__TASK OBJECTIVE__: Only the lines from the start of the data through the line containing "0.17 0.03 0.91" should be written out, exactly as they are, with both ends included and the pictures left out.

__AVAILABLE DATA__:
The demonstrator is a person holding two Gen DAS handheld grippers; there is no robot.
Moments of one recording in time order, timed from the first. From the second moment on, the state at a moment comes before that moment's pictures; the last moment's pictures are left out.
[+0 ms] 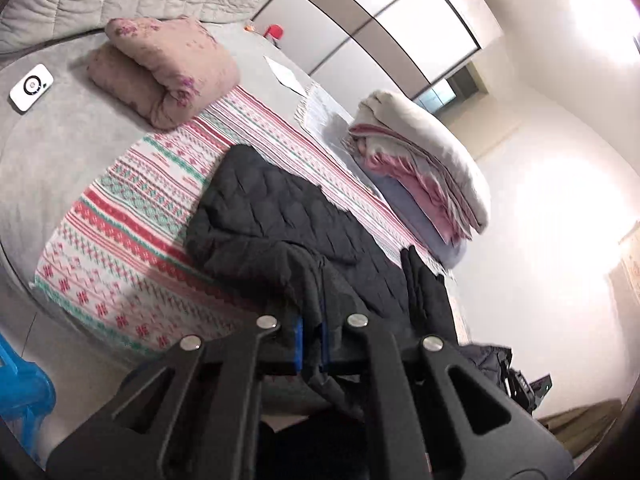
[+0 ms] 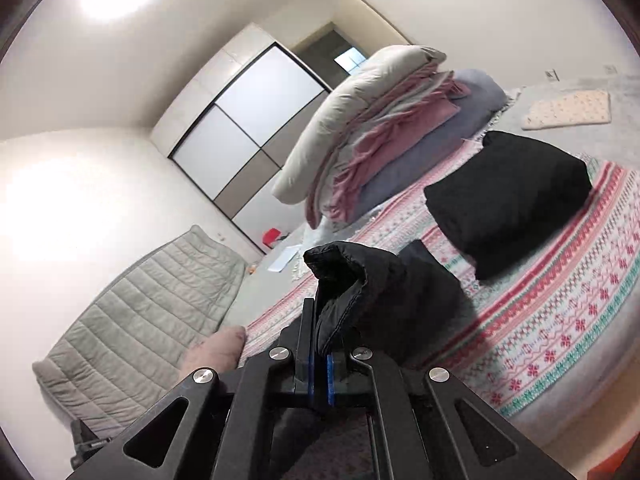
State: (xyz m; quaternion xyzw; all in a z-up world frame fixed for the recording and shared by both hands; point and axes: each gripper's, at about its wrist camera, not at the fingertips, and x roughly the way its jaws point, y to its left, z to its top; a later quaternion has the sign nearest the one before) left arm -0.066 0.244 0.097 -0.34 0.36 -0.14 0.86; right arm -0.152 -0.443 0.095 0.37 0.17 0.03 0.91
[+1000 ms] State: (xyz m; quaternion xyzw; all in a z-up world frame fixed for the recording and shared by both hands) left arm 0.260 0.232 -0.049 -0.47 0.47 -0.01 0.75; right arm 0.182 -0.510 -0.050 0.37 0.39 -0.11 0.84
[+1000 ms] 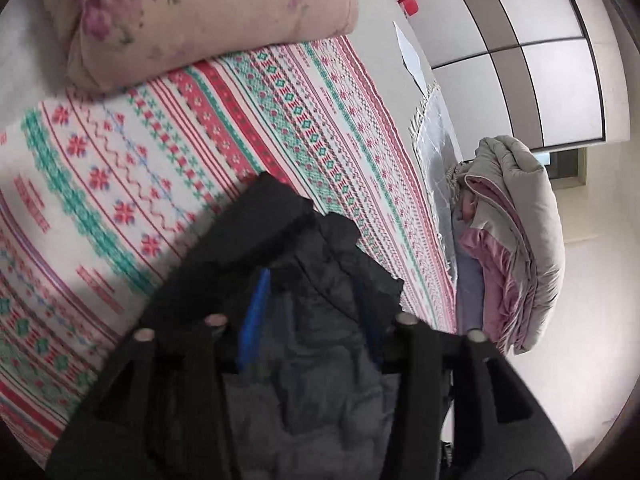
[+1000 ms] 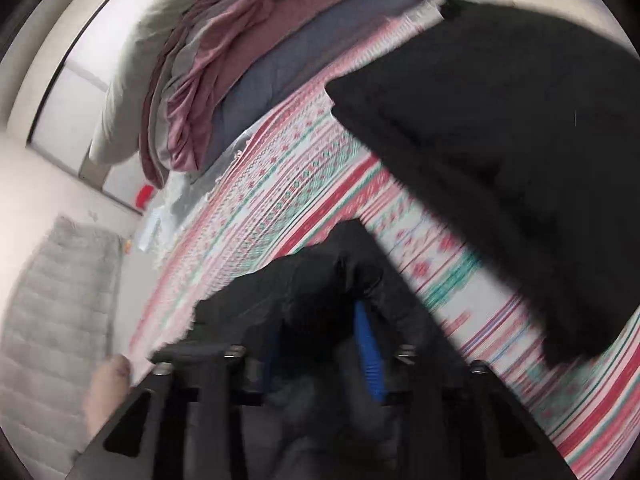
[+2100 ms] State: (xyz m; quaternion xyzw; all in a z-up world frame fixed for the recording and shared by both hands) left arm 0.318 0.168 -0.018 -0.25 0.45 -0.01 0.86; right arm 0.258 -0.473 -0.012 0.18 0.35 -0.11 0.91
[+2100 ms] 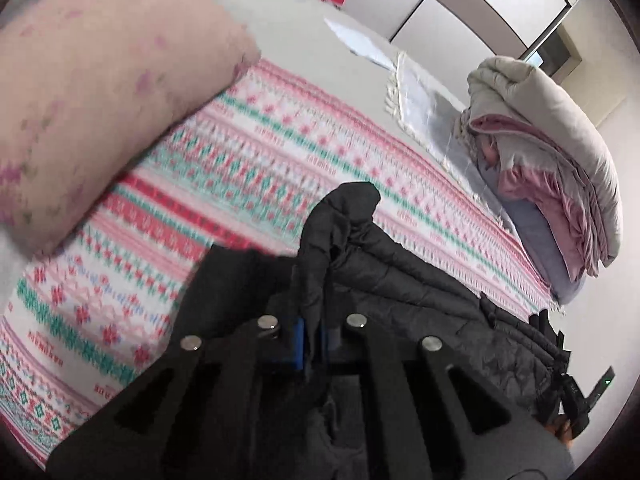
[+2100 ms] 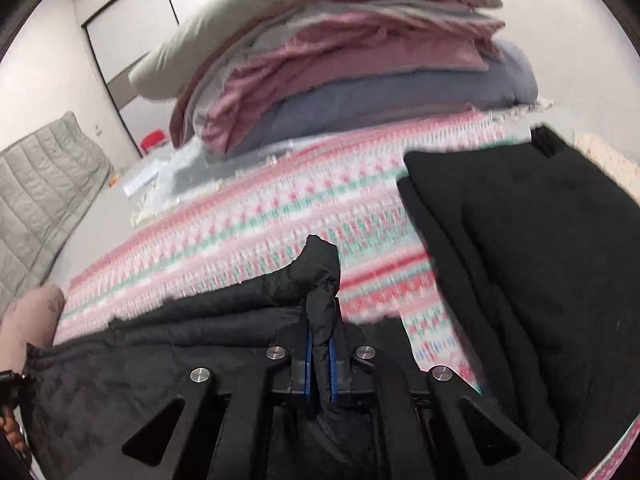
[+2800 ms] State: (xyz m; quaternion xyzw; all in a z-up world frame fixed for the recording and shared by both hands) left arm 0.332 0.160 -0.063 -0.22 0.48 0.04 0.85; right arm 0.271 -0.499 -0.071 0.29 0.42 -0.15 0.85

__SOLUTION__:
The demonstrator is a person holding two Gen DAS handheld grippers; there is no robot.
Moments of one recording in time order, timed from the first. From the second moment on, the state at a moment comes before that moment's pictures; the last moment's pictures are left out.
[+0 ms] 
[+0 ms] 
State: (xyz m; quaternion xyzw; all in a z-up world frame fixed for the recording and shared by both hands; point and axes: each gripper's, at about its wrist camera, not at the fingertips, and x roughly the way its jaws point, y to its left, z to its top; a later quaternion has the sign nearest the one before) left arm -0.066 0.244 0.097 -0.34 0.36 -0.14 0.86; right arm -0.152 -0.443 0.095 0.37 0.17 0.03 0.91

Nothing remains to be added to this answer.